Figure 3. The Rapid Increase in Sensorin Expression Induced by 5-HT Is Blocked by Postsynaptic BAPTA

(A) Phase contrast micrograph of a sensorimotor coculture. The arrow points to the major neurite of the motor neuron. Scale bar, 30µm. (B) Micrographs of sensorin immunofluorescence in the experimental groups. Each micrograph depicts the region along the main axon of a sensory neuron where contacted the major neurite of the motor neuron. Previous evidence indicates that this region represents the area of maximum synaptic contact between the sensory and motor neurons [40]. In cocultures that did not receive a postsynaptic injection of BAPTA, 5-HT treatment increased sensorin staining compared to untreated Controls. In cocultures treated with 5-HT after a postsynaptic BAPTA injection the immunostaining resembled that in Controls. Scale bar, 10 µM. (C) Intensity of sensorin immunostaining in the four experimental groups. Staining intensity was determined for each coculture by measuring the mean pixel intensity of the fluorescence in four circular regions centered on the main process of the motor neuron. The mean pixel intensity was then corrected for background fluorescence, and the result was normalized to the mean pixel intensity in Control group (Figure S1). A one-way ANOVA indicated that the group differences were highly significant [F_(3,82) = 6.13, p = 0.0008]. A Post-hoc comparison showed that the normalized sensorin staining was greater in 5-HT cocultures (151 ± 15%, n = 20) than in Controls (100 ± 5%, n = 26; p < 0.01). Importantly, the mean normalized sensorin staining in 5-HT-BAPTA cocultures (97 ± 6%, n = 20) was significantly less than that in the 5-HT group (p < 0.01), and not statistically different from that in Control cocultures (p > 0.05). The postsynaptic BAPTA injection alone had little effect on sensorin staining (mean normalized staining in the BAPTA group = 111 ± 8%, n = 20; p > 0.05 for the comparison with the Controls). *, significance of the difference between 5-HT and Control groups; +, significance of the difference 5-HT and 5-HT-BAPTA groups. Error bars represent ± SEM.

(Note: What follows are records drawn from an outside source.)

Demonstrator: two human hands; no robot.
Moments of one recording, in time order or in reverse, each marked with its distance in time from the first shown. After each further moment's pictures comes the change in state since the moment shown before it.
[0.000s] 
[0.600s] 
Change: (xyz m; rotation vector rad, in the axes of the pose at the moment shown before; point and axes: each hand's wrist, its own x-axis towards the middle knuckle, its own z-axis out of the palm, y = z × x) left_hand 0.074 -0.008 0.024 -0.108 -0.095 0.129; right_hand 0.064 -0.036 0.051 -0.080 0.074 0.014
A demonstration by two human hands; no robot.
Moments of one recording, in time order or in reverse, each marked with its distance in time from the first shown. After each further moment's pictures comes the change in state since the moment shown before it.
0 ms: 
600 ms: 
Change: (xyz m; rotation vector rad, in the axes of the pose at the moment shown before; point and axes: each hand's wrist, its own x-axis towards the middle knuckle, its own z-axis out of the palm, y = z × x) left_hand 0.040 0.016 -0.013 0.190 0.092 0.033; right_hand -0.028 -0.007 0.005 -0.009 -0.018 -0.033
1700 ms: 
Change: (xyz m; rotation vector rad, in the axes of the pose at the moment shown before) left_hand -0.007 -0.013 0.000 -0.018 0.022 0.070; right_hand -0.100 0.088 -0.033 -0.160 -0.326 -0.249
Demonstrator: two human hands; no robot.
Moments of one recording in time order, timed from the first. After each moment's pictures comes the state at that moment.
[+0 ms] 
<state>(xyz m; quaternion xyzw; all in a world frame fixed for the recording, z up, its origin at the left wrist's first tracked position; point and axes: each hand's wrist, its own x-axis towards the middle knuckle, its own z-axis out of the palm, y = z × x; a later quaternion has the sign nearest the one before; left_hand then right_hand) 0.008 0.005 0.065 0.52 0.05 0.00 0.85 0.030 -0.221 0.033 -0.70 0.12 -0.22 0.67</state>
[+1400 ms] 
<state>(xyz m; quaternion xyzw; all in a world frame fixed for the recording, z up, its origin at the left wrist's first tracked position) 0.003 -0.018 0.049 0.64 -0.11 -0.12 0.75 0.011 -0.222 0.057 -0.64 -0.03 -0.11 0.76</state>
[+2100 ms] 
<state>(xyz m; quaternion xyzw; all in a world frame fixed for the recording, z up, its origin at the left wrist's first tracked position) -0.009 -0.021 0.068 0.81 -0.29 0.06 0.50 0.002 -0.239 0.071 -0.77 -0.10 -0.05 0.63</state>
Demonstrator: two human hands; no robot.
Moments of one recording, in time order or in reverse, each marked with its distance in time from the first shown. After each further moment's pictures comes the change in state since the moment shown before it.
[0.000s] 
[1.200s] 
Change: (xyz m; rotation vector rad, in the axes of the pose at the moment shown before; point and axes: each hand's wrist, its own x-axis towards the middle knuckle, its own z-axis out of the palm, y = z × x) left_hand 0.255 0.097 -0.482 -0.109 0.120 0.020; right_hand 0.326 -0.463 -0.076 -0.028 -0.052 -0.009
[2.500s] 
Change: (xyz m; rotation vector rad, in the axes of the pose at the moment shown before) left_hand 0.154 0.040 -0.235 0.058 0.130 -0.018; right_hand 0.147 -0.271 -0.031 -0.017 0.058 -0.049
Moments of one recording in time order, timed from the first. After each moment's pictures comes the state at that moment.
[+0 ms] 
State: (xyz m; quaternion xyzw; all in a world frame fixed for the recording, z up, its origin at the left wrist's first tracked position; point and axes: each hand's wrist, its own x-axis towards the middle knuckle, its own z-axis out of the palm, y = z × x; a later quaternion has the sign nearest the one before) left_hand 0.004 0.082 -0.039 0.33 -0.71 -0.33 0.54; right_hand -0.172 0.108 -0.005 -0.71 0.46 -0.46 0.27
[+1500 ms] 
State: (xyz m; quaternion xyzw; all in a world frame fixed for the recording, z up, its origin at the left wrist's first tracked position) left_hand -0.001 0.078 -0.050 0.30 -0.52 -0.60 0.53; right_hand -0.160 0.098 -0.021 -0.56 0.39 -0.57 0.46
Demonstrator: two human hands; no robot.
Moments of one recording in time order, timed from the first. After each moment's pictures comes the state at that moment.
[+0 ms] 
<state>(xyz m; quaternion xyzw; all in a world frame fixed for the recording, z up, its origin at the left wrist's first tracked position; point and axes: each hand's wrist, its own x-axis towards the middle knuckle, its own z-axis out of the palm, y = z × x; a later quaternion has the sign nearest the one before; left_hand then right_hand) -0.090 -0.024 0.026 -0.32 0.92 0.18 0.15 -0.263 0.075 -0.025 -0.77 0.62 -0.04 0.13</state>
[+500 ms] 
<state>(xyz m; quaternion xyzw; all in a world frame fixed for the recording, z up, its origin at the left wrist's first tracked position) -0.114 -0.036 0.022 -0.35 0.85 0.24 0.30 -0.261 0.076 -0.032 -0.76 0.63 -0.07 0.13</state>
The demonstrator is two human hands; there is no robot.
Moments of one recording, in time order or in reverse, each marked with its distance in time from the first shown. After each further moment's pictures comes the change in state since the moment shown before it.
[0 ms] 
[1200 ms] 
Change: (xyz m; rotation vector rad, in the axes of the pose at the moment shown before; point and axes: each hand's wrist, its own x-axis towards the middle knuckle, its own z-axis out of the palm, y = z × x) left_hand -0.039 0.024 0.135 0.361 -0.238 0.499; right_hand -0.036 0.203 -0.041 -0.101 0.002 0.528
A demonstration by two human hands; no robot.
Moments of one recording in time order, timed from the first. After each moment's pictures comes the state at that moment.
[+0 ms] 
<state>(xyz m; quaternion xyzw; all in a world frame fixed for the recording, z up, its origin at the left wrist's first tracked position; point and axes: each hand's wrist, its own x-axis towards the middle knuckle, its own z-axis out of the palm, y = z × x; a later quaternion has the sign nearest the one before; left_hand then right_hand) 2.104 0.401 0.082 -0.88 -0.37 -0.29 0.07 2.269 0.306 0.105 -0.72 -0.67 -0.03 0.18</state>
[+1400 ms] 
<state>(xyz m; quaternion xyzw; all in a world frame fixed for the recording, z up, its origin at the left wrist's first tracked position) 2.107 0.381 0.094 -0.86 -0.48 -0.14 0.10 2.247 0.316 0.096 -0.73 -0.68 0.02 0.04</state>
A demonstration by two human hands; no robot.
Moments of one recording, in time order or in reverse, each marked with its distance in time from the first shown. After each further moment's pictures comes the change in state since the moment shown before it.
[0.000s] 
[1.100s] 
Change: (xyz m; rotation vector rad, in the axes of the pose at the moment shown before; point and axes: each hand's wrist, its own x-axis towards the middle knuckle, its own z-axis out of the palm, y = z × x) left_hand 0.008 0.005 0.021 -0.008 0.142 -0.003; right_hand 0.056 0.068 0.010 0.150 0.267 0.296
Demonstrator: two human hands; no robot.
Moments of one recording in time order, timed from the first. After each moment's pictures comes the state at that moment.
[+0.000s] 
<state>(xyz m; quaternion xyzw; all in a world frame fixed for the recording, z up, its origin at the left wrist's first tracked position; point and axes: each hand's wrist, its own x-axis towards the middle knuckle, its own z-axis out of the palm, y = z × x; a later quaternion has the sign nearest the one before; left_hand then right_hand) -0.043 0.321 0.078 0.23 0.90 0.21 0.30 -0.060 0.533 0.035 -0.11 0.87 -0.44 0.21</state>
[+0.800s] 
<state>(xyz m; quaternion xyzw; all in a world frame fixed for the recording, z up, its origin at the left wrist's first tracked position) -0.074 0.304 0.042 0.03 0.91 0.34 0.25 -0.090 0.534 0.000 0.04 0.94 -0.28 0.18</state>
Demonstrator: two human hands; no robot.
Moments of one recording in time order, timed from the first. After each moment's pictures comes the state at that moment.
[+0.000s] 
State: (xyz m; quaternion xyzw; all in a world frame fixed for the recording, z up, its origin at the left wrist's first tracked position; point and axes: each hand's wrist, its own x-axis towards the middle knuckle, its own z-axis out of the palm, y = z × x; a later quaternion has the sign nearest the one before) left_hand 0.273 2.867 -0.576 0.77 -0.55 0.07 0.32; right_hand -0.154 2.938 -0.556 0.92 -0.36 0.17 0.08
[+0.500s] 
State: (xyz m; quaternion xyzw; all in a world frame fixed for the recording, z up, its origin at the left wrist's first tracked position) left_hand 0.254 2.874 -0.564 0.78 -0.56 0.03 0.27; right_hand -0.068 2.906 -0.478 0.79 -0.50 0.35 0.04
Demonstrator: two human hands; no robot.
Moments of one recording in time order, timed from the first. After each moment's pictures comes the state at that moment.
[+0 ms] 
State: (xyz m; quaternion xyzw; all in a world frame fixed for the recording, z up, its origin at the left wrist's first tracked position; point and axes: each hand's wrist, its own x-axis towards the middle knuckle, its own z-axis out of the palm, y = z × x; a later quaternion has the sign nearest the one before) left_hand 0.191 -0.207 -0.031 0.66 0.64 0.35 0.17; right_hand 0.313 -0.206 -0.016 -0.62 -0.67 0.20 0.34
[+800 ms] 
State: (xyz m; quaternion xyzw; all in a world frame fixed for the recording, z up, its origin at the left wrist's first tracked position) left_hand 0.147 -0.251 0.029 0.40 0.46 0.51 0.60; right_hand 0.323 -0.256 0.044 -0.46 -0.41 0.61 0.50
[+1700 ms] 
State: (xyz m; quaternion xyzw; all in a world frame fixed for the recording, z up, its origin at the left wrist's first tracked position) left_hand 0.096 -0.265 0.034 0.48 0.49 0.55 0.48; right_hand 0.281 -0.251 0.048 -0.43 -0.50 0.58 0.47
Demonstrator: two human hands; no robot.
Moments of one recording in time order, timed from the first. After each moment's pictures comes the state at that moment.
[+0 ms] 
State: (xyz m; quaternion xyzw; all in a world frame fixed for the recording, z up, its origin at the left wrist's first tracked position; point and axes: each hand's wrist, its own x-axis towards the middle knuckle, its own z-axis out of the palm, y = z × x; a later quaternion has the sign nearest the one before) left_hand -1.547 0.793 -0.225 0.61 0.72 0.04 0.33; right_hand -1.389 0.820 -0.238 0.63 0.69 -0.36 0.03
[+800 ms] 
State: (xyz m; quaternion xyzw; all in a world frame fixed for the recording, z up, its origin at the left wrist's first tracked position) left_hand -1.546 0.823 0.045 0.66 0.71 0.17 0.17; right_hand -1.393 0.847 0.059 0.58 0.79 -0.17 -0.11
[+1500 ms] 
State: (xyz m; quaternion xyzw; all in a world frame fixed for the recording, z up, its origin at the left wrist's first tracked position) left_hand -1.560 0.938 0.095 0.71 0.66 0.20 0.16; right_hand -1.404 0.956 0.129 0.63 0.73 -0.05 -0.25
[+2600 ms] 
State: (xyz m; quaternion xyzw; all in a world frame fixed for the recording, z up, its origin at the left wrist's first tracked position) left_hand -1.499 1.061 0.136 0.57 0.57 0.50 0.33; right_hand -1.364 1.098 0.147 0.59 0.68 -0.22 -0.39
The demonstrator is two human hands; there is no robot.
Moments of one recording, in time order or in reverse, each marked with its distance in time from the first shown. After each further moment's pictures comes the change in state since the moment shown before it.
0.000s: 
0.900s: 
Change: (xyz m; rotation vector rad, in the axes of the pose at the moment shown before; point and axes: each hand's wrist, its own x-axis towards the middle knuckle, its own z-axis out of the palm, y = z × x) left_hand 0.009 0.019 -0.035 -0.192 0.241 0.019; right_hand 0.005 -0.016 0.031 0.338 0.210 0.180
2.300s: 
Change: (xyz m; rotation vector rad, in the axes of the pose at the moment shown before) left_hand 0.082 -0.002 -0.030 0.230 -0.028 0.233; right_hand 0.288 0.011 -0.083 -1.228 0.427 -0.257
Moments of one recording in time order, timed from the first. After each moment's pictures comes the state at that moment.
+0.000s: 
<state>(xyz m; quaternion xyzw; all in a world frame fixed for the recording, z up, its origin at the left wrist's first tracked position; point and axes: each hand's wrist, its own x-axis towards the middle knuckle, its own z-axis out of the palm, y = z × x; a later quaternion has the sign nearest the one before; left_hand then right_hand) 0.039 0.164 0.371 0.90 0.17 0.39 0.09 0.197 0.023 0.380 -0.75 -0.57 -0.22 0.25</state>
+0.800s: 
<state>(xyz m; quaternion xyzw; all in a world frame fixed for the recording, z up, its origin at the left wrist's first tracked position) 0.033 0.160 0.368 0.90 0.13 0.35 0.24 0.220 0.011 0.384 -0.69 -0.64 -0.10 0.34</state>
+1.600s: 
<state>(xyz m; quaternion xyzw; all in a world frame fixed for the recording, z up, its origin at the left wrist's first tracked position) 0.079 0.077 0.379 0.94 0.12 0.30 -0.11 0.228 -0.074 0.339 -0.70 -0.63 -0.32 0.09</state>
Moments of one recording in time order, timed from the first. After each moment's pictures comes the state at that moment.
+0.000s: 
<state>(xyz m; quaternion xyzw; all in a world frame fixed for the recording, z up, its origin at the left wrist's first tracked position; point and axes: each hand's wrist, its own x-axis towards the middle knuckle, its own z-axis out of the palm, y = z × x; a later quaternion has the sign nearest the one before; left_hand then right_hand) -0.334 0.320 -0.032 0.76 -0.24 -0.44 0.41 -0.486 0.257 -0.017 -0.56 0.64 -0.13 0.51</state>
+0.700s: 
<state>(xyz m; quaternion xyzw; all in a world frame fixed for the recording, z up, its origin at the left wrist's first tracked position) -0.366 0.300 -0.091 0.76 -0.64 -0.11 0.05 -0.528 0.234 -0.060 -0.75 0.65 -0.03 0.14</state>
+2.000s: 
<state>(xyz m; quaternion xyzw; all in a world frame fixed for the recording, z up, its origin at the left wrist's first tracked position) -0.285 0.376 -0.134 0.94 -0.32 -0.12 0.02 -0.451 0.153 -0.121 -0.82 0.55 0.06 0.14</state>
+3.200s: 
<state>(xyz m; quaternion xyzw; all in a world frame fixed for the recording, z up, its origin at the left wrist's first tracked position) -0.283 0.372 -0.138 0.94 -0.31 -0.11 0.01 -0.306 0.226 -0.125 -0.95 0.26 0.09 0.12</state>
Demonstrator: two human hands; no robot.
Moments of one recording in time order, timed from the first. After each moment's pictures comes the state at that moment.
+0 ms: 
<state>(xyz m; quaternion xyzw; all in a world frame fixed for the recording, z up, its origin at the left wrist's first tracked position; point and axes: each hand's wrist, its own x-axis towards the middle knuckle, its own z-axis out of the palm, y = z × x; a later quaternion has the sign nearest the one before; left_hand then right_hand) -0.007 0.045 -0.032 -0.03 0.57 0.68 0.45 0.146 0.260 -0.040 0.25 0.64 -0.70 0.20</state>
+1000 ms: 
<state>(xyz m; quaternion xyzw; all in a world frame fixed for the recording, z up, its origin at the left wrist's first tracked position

Figure 4. Cellular Models for Different Temporal Phases of Facilitation in Aplysia

(A) Model for short-term synaptic facilitation. The serotonergic facilitatory interneuron, activated in the intact animal by noxious stimulation, releases 5-HT onto the sensory neuron. After binding to its G protein-coupled receptor, 5-HT causes rapid-onset, short-lasting (5–10 min) facilitation of the synapses via processes that involve presynaptic PKA and PKC [41, 42]. (B) Model for long-term synaptic facilitation. Binding of 5-HT to its receptors on the motor neuron causes a rise of intracellular calcium in motor neuron via activation of IP₃ receptors and RyRs [13]. The rise of intracellular calcium drives local postsynaptic protein synthesis (present results) and enhancement of AMPA receptor function [14, 32]. AMPA receptor function may be enhanced through the synthesis of new AMPA receptors, exocytotic delivery of additional receptors to the postsynaptic membrane, or both [13, 18]. The postsynaptic rise in Ca²⁺ also activates one or more retrograde signals (present results). The retrograde signals, released from motor neuron, cause the rapid secretion and enhanced expression (via PKA and PI3K, respectively) of sensorin (Refs. [, and present results]). After binding to its autoreceptors, sensorin leads to phosphorylation of MAPK and its subsequent translocation into the nucleus of the sensory neuron. Translocated MAPK phosphorylates transcription factors that regulate the gene expression required for LTF [15, 43]. PKA, which is also translocated to nucleus, also plays a critical role in regulating long-term cellular changes accompanying LTF [44, 45]. In addition to changes in presynaptic transcription, LTF is likely to be accompanied by changes in postsynaptic transcription. Furthermore, it is possible that presynaptic effects of 5-HT also contribute to LTF [37]. The dashed lines in [A] and [B] indicate pathways whose involvement in STF/LTF is uncertain at present.